Scatter plot example
Let’s see from a business problem, a resolved example of a scatter diagram for the quality area.
Imagine that a lithographic company is opening a new production area for poster printing, and at this moment it is doing all the trials and tests to determine the amount of ink of each color that the machines should have.
As an initial test, they have decided to establish the ratio of printing errors according to the degree of filling of the ink containers of the machine.
Well, defined the situation, we start from step 2 :
The variables to study for this example of a quality scatter plot are:
- Ink quantity in liters
- Number of printing errors
For step 3 , we begin to collect the variables. In our case, the quality control department does 50 runs or tests for 5 continuous days.
The results, below:
For step 4 we place the axes according to the variables we have. Since the number of errors influence by the amount of ink, we place it as the y-axis. Therefore, the x-axis is the amount of ink. Now yes, we do the scatter plot.
Step 5 : We determine the correlation coefficient. In excel we calculate it with the formula COEF.DE.CORREL. For our worked example we get 0.94, is this reflected in the graph? Of course, yes, notice that the dots are very close to each other, which indicates that the values are strongly correlated, that is, the relationship between an increase in the liters of ink, directly impacts the number of errors in the poster printing. In fact it becomes clear if we look at the table, there are no big jumps between data if we look at the number of errors.
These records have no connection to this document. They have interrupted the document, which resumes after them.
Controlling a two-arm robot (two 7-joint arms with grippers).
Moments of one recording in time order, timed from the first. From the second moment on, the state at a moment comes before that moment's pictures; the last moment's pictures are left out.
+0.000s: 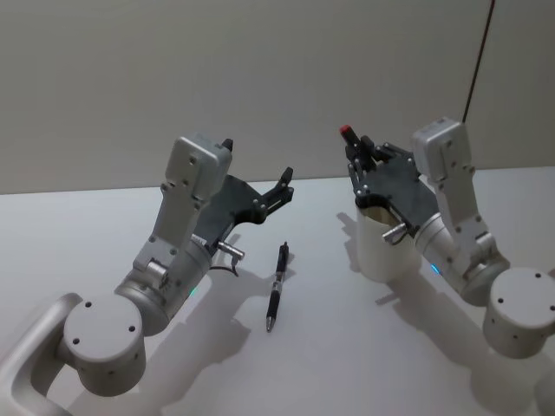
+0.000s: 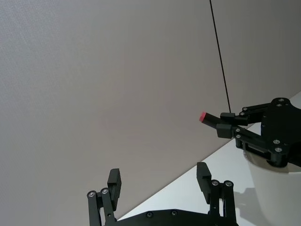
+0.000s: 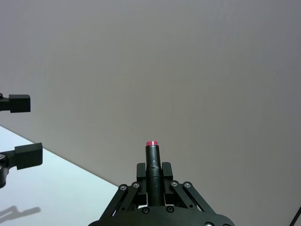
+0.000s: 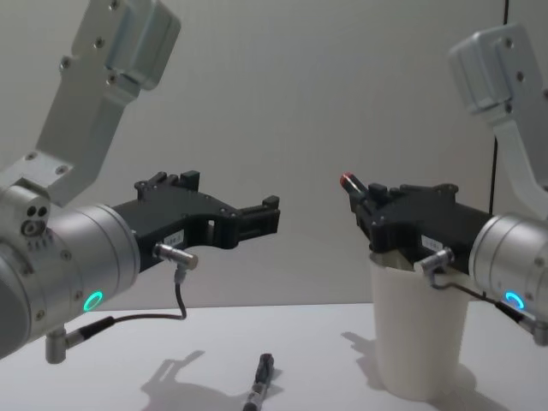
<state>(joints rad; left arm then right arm) -0.24 0.38 0.45 -1.63 -0.20 0.01 -0.01 0.32 0.15 -0.37 -1.38 -0.02 -0.10 0.16</state>
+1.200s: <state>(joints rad) -0.24 0.38 0.45 -1.63 -0.20 0.01 -0.01 0.29 0.17 -0.37 -1.40 -0.01 -0.10 0.17</state>
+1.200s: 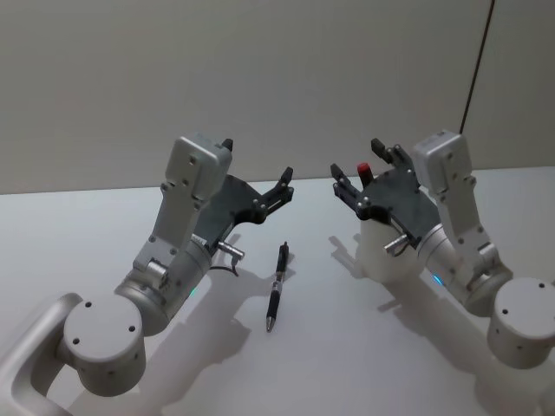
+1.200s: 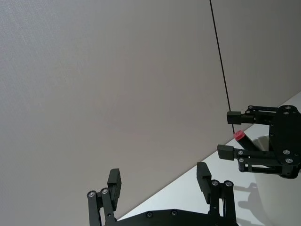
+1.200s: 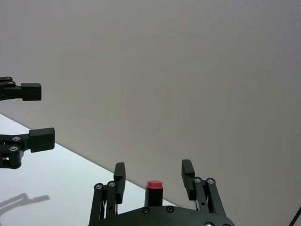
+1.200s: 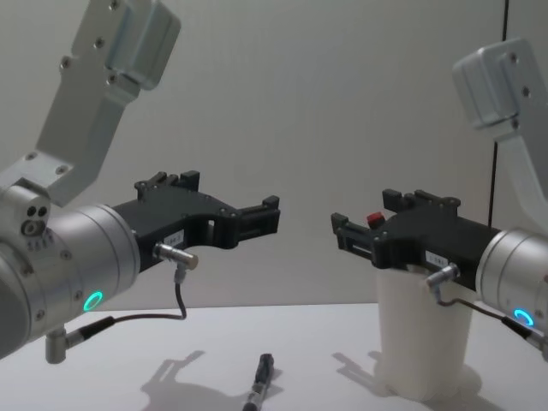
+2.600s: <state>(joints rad) -0.24 0.38 0.45 -1.63 -0.20 0.01 -0.01 0.13 0.45 -0.14 -1.62 0.50 0.04 0.35</state>
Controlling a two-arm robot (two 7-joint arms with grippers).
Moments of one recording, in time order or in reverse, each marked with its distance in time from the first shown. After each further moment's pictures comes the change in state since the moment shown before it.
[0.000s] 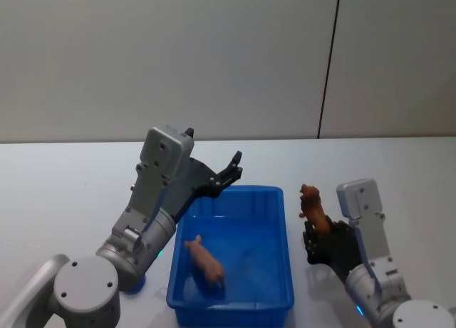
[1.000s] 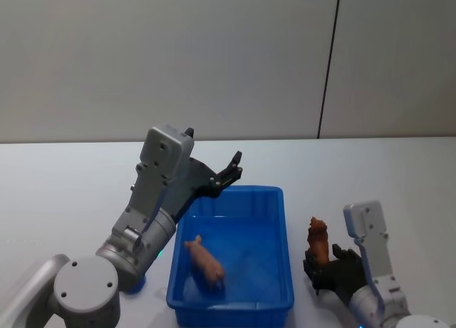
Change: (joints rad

Step 6 : We analyze. Obviously there is a strong positive relationship between the amount of ink that the machine tube has with and the number of errors generated in the printing of posters. A next step for a problem of this type would be to find a way to take advantage of the remaining capacity of the machine, for example to use more and smaller tubes.
Hope you might have understood How to Make a Scatter Plot in Excel with easy steps. If you still facing problems in making scatter Plot in Excel then let us know in comment.